5. The device for surface modification of white corundum by nanoparticle atomization spraying according to claim 2, characterized in that, The white fused alumina uniform feeding and curing assembly (2) includes a motor (23), a drive shaft (24), a second rotating shaft (25), a mixing rod (26), and a transmission gear (27). The motor (23) is fixedly installed at the bottom of the white fused alumina raw material storage box (9). The drive shaft (24) is fixedly installed at the output end of the motor (23). The second rotating shaft (25) is rotatably installed inside the nanoparticle storage tank (7) and the white fused alumina raw material storage box (9). The mixing rod (26) is fixedly installed around the outside of the second rotating shaft (25). The transmission gear (27) is fixedly installed outside the drive shaft (24) and the second rotating shaft (25). Adjacent transmission gears (27) mesh with each other.
6. The device for surface modification of white corundum by nanoparticle atomization spraying according to claim 2, characterized in that, The white fused alumina uniform feeding and curing component (2) also includes a guide ramp (28), a guide groove (29), and a white fused alumina adding pipe (30). The guide ramp (28) is fixedly installed on the bottom inner wall of the white fused alumina raw material storage box (9). The guide groove (29) is opened on the bottom inner wall of the white fused alumina raw material storage box (9). The white fused alumina adding pipe (30) is fixedly installed on the bottom of the white fused alumina raw material storage box (9) and the top of the white fused alumina spraying modification box (5).

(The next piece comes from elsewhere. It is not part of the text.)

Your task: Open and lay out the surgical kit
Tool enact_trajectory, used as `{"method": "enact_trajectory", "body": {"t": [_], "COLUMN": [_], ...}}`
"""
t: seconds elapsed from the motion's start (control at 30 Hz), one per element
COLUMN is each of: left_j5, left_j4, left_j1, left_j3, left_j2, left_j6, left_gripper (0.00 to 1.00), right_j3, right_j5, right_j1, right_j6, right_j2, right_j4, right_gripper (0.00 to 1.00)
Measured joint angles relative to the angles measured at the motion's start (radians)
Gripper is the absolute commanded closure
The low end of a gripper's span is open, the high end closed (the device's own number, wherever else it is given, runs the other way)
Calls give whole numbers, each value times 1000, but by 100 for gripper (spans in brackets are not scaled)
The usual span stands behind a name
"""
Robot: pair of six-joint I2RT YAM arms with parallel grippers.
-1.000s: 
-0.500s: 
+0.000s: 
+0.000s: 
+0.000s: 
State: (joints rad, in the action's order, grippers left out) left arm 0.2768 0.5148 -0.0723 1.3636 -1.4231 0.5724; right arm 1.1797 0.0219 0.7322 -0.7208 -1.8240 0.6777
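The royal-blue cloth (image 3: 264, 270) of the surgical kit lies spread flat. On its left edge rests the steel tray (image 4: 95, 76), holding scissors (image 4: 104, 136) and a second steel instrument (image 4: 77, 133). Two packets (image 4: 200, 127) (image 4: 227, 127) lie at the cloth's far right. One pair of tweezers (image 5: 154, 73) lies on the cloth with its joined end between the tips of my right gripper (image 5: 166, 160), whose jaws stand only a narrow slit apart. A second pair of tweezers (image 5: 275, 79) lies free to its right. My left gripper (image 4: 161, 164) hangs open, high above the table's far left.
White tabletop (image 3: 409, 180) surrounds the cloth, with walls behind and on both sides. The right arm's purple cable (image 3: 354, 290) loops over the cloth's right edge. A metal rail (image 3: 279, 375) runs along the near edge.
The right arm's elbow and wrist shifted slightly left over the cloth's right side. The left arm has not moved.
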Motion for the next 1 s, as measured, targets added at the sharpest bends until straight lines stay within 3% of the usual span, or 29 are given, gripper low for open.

7. The device for surface modification of white corundum by nanoparticle atomization spraying according to claim 1, characterized in that, The top of the white fused alumina raw material storage box (9) is fixedly installed with a white fused alumina adding pipe (30), and a sealing plug (31) is threaded onto the top of the white fused alumina adding pipe (30).
8. The device for surface modification of white corundum by nanoparticle atomization spraying according to claim 5, characterized in that, A main pulley (33) is fixedly installed on the outside of the drive shaft (24), and a secondary pulley (34) is fixedly installed on the outside of the first rotating shaft (13). A synchronous belt (35) is tensioned on the outside of the main pulley (33) and the secondary pulley (34).